# PROBLEM:
Reproduce the lines of the material exactly, excluding every image.

# DATA PROVIDED:
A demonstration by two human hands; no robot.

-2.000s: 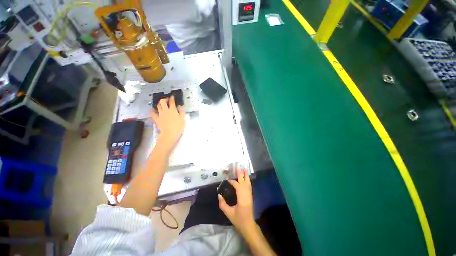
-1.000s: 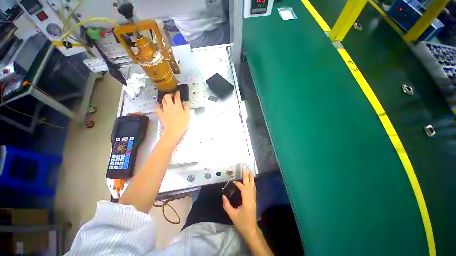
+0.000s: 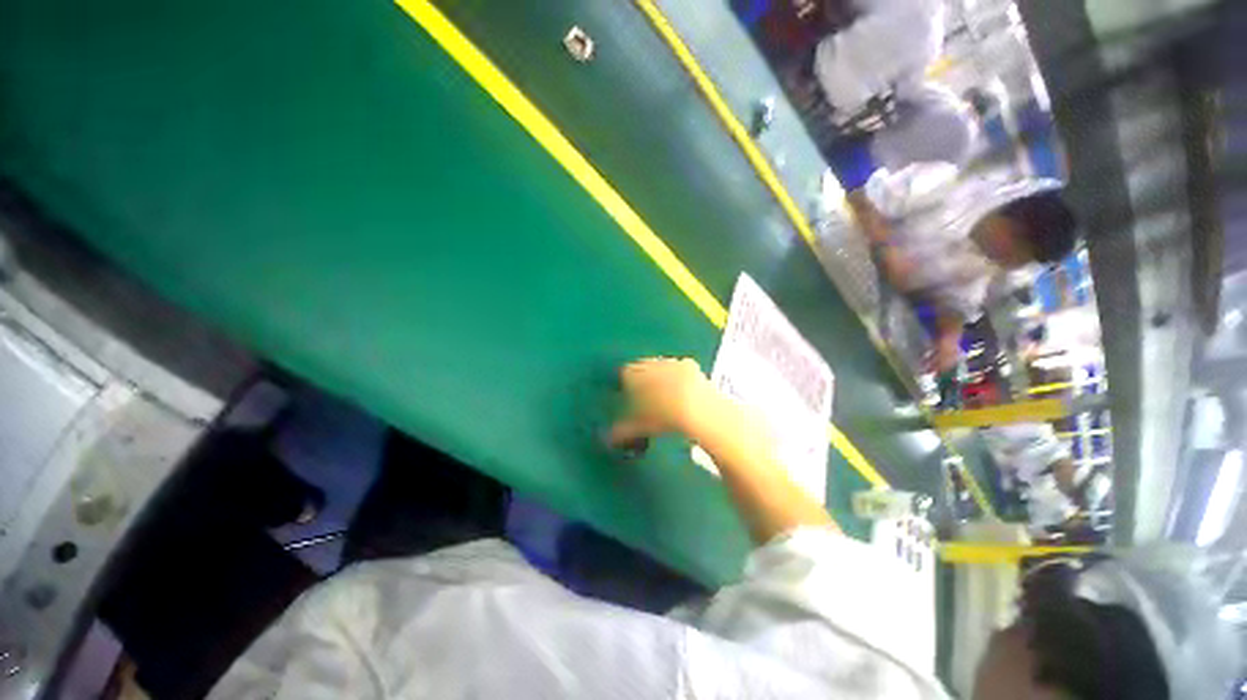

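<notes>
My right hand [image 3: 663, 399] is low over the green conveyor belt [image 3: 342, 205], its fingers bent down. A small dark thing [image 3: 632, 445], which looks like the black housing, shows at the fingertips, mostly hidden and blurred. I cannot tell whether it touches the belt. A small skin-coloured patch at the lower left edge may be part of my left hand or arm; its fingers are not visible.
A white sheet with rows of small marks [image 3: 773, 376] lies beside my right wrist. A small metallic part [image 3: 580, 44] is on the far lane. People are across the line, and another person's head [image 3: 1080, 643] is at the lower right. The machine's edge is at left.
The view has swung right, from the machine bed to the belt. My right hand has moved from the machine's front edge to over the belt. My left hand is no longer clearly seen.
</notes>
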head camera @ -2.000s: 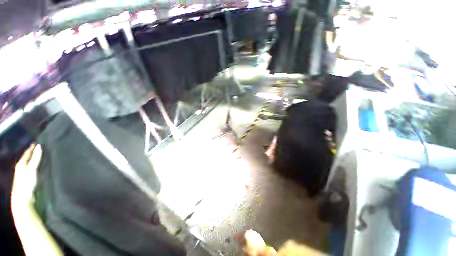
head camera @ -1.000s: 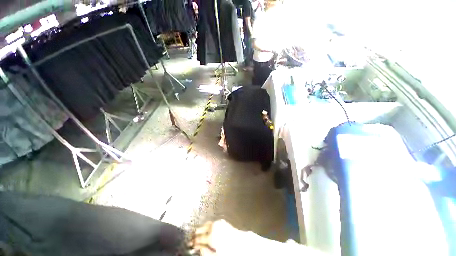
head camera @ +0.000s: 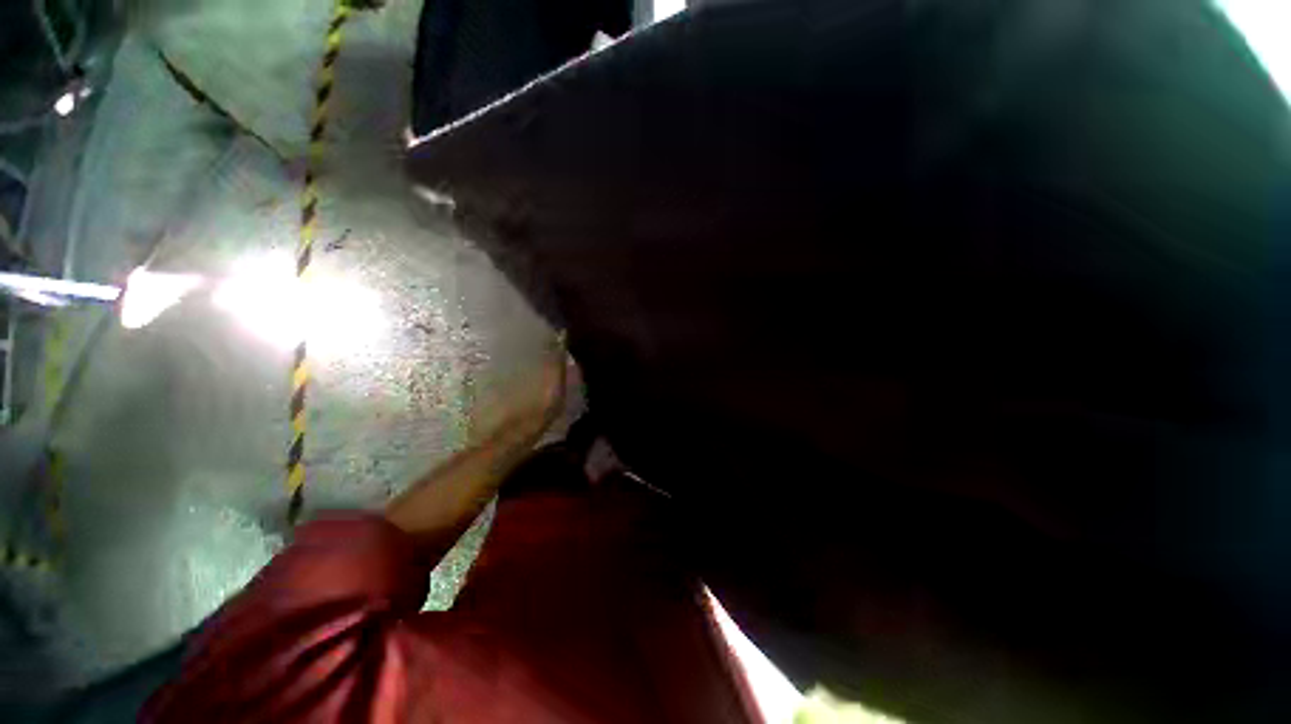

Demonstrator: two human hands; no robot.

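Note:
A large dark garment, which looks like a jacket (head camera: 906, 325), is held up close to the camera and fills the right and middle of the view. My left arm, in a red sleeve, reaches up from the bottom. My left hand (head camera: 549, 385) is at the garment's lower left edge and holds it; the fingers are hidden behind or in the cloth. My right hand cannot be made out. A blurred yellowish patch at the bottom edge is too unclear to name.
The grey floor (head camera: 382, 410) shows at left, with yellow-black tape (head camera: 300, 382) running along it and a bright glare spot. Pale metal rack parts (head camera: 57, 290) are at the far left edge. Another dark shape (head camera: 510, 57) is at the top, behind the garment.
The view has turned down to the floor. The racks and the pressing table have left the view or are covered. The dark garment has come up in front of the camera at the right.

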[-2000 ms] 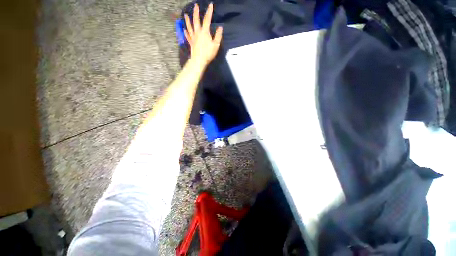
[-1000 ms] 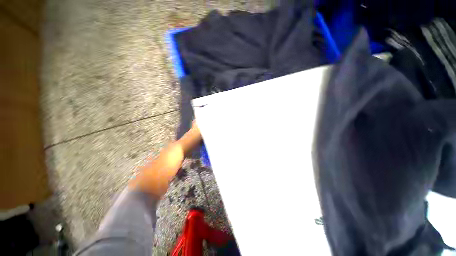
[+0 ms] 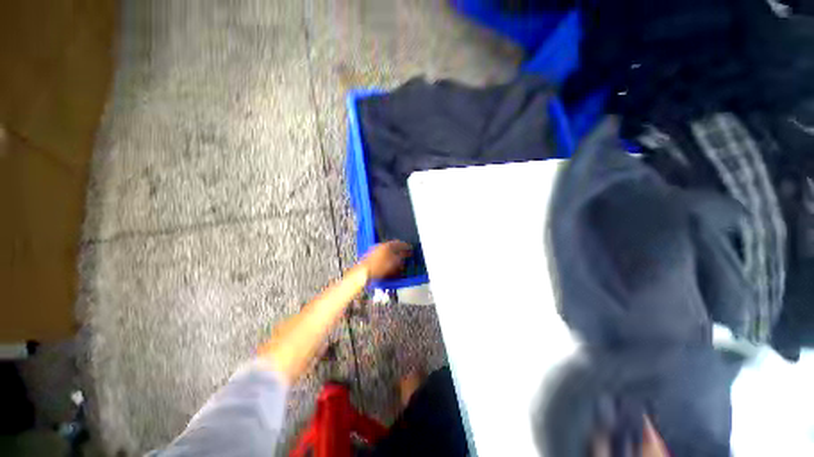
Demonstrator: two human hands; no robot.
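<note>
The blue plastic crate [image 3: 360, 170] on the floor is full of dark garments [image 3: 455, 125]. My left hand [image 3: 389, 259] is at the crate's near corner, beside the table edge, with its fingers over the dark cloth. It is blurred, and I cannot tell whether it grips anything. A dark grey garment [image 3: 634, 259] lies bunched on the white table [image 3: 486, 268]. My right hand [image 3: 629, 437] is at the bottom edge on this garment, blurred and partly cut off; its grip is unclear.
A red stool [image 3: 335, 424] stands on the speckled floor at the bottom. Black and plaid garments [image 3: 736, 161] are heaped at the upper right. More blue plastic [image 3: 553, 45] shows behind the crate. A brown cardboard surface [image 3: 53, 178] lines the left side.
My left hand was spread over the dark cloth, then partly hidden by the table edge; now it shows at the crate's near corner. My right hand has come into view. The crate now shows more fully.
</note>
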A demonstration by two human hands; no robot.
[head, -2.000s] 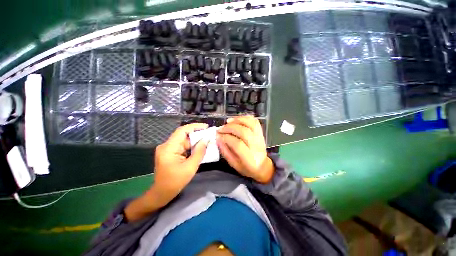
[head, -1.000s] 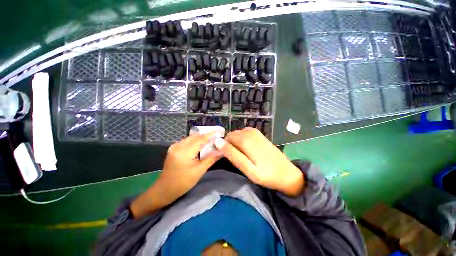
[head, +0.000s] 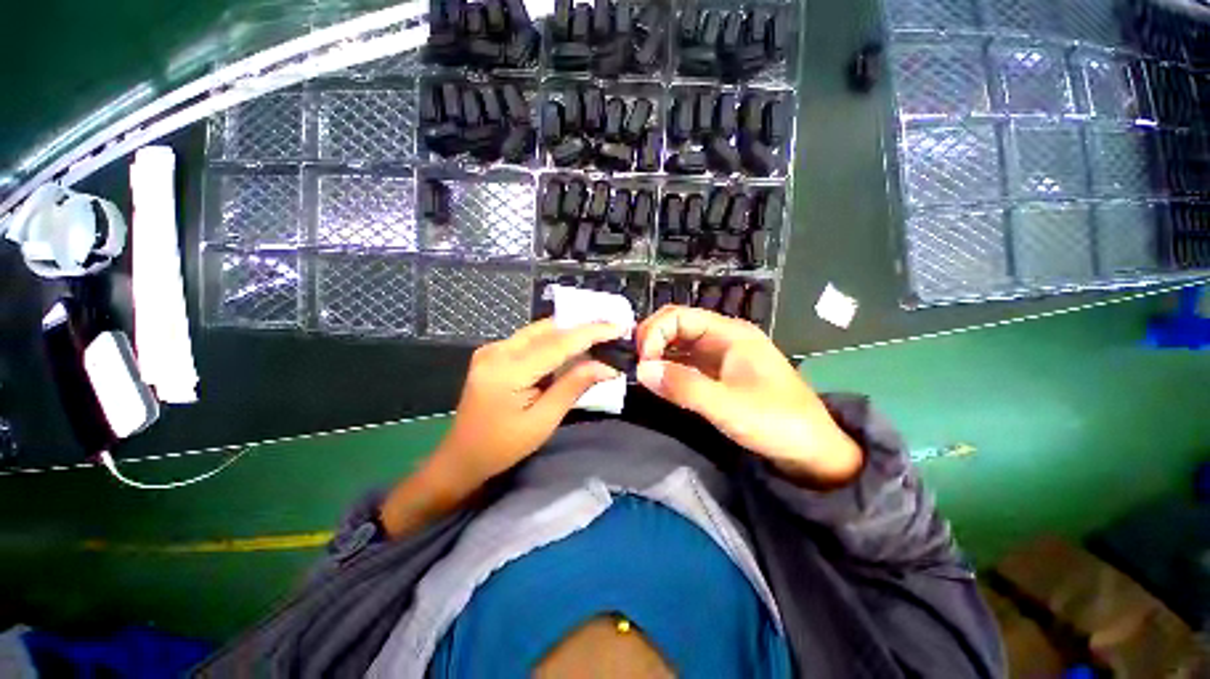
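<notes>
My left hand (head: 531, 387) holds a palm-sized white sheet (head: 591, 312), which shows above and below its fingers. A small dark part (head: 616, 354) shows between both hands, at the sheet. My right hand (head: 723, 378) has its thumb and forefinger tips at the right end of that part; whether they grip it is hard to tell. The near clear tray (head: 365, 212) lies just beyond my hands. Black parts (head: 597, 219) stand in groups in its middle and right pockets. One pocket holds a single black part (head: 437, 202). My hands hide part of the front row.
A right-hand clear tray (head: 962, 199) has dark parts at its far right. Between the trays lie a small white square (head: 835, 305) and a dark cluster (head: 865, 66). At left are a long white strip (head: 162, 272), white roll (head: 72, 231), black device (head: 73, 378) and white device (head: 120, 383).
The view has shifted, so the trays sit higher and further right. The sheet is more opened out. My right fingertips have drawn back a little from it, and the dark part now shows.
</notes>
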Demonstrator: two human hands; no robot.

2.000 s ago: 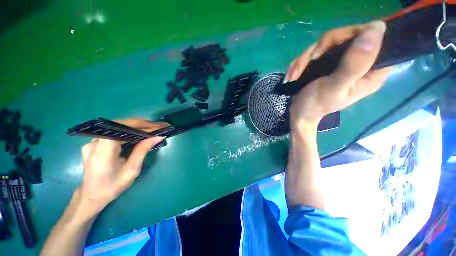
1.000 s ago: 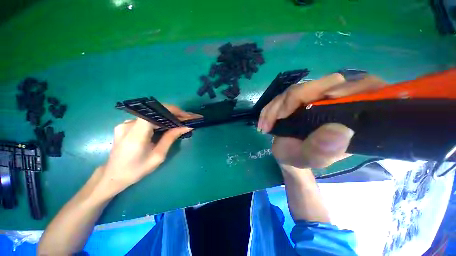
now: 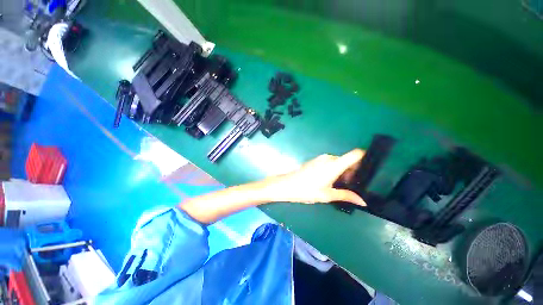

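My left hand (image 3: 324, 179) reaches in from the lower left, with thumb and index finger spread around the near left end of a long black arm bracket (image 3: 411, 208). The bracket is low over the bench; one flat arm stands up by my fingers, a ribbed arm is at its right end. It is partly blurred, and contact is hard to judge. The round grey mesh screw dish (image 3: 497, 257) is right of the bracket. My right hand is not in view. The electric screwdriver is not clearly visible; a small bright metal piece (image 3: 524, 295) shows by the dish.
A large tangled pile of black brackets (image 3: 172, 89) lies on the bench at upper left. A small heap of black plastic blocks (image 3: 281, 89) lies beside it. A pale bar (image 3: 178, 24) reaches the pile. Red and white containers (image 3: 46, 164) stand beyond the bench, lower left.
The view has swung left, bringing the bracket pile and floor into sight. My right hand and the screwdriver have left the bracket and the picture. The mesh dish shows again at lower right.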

# ANSWER TO THE EXERCISE:
A demonstration by two human hands; no robot.

-2.000s: 
-1.000s: 
+0.000s: 

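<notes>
My right hand [image 3: 663, 399] is low over the green conveyor belt [image 3: 342, 205], its fingers bent down. A small dark thing [image 3: 632, 445], which looks like the black housing, shows at the fingertips, mostly hidden and blurred. I cannot tell whether it touches the belt. A small skin-coloured patch at the lower left edge may be part of my left hand or arm; its fingers are not visible.
A white sheet with rows of small marks [image 3: 773, 376] lies beside my right wrist. A small metallic part [image 3: 580, 44] is on the far lane. People are across the line, and another person's head [image 3: 1080, 643] is at the lower right. The machine's edge is at left.
The view has swung right, from the machine bed to the belt. My right hand has moved from the machine's front edge to over the belt. My left hand is no longer clearly seen.
</notes>
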head camera @ -2.000s: 
head camera @ -1.000s: 
head camera @ +0.000s: 

Demonstrator: two human hands; no robot.

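Note:
A large dark garment, which looks like a jacket (head camera: 906, 325), is held up close to the camera and fills the right and middle of the view. My left arm, in a red sleeve, reaches up from the bottom. My left hand (head camera: 549, 385) is at the garment's lower left edge and holds it; the fingers are hidden behind or in the cloth. My right hand cannot be made out. A blurred yellowish patch at the bottom edge is too unclear to name.
The grey floor (head camera: 382, 410) shows at left, with yellow-black tape (head camera: 300, 382) running along it and a bright glare spot. Pale metal rack parts (head camera: 57, 290) are at the far left edge. Another dark shape (head camera: 510, 57) is at the top, behind the garment.
The view has turned down to the floor. The racks and the pressing table have left the view or are covered. The dark garment has come up in front of the camera at the right.
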
[-2000 ms] 
[-1000 ms] 
[+0 ms] 
Demonstrator: two human hands; no robot.
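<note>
The blue plastic crate [image 3: 360, 170] on the floor is full of dark garments [image 3: 455, 125]. My left hand [image 3: 389, 259] is at the crate's near corner, beside the table edge, with its fingers over the dark cloth. It is blurred, and I cannot tell whether it grips anything. A dark grey garment [image 3: 634, 259] lies bunched on the white table [image 3: 486, 268]. My right hand [image 3: 629, 437] is at the bottom edge on this garment, blurred and partly cut off; its grip is unclear.
A red stool [image 3: 335, 424] stands on the speckled floor at the bottom. Black and plaid garments [image 3: 736, 161] are heaped at the upper right. More blue plastic [image 3: 553, 45] shows behind the crate. A brown cardboard surface [image 3: 53, 178] lines the left side.
My left hand was spread over the dark cloth, then partly hidden by the table edge; now it shows at the crate's near corner. My right hand has come into view. The crate now shows more fully.
</note>
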A demonstration by two human hands; no robot.
[head, -2.000s] 
[head, -1.000s] 
[head, +0.000s] 
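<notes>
My left hand (head: 531, 387) holds a palm-sized white sheet (head: 591, 312), which shows above and below its fingers. A small dark part (head: 616, 354) shows between both hands, at the sheet. My right hand (head: 723, 378) has its thumb and forefinger tips at the right end of that part; whether they grip it is hard to tell. The near clear tray (head: 365, 212) lies just beyond my hands. Black parts (head: 597, 219) stand in groups in its middle and right pockets. One pocket holds a single black part (head: 437, 202). My hands hide part of the front row.
A right-hand clear tray (head: 962, 199) has dark parts at its far right. Between the trays lie a small white square (head: 835, 305) and a dark cluster (head: 865, 66). At left are a long white strip (head: 162, 272), white roll (head: 72, 231), black device (head: 73, 378) and white device (head: 120, 383).
The view has shifted, so the trays sit higher and further right. The sheet is more opened out. My right fingertips have drawn back a little from it, and the dark part now shows.
</notes>
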Demonstrator: two human hands; no robot.

2.000 s ago: 
1.000 s ago: 
now: 

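My left hand (image 3: 324, 179) reaches in from the lower left, with thumb and index finger spread around the near left end of a long black arm bracket (image 3: 411, 208). The bracket is low over the bench; one flat arm stands up by my fingers, a ribbed arm is at its right end. It is partly blurred, and contact is hard to judge. The round grey mesh screw dish (image 3: 497, 257) is right of the bracket. My right hand is not in view. The electric screwdriver is not clearly visible; a small bright metal piece (image 3: 524, 295) shows by the dish.
A large tangled pile of black brackets (image 3: 172, 89) lies on the bench at upper left. A small heap of black plastic blocks (image 3: 281, 89) lies beside it. A pale bar (image 3: 178, 24) reaches the pile. Red and white containers (image 3: 46, 164) stand beyond the bench, lower left.
The view has swung left, bringing the bracket pile and floor into sight. My right hand and the screwdriver have left the bracket and the picture. The mesh dish shows again at lower right.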

This exercise calls for no further output.